I am writing for a friend who is unable to come on here at present, she has dreadful pain with her MS and was recently told by a Neuro that she should ask for the new oral drugs (Betaferon caused too many side effects and she was told that oral drugs may not).
Could anyone tell her whether taking oral drugs have helped with MS pain.
“Oral drugs” covers a huge spectrum, so I’m assuming you mean oral DMDs in particular, if they are being suggested as an alternative to Betaferon.
A key thing to understand is that NONE of the DMDs - whether oral or the conventional injectables - are intended to treat symptoms such as pain. Their only job is to try to reduce or prevent future relapses, not to make the person feel better NOW. If your friend opts for the oral DMDs, it needs to be on the clear understanding that reducing future relapses IS a benefit, but treating symptoms is not the aim.

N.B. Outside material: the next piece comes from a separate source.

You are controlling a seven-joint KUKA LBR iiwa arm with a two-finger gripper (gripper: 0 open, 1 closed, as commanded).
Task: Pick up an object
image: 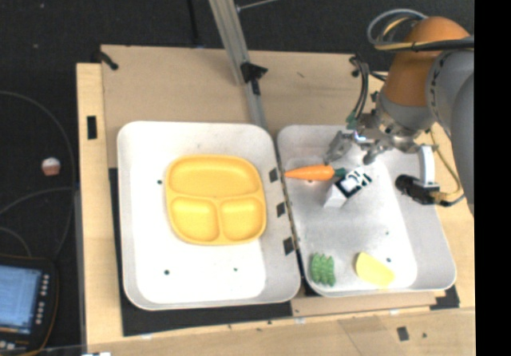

It’s unreasonable to expect any DMD to work as a painkiller, because that’s not what they’re for.
If someone is relapsing very frequently, and it’s the relapses causing the pain, then yes, I suppose managing to prolong the intervals between relapses would enable a fuller recovery, and perhaps improve how the person feels. But that’s really more of a by-the-by, and still wouldn’t mean the DMD was functioning as a painkiller. DMDs don’t reverse damage that has already happened, and that’s why they’re not very effective at treating symptoms, which result from existing damage.
Having said that, there are many oral drugs (not DMDs) that ARE designed to treat symptoms, and there’s absolutely no reason a person can’t do both - DMDs to try to limit future disease activity, and other drugs to help things NOW - you don’t have to choose on or the other.
If pain is the main problem, your friend probably needs to discuss pain relief options, as well as a different DMD. The two are not really connected.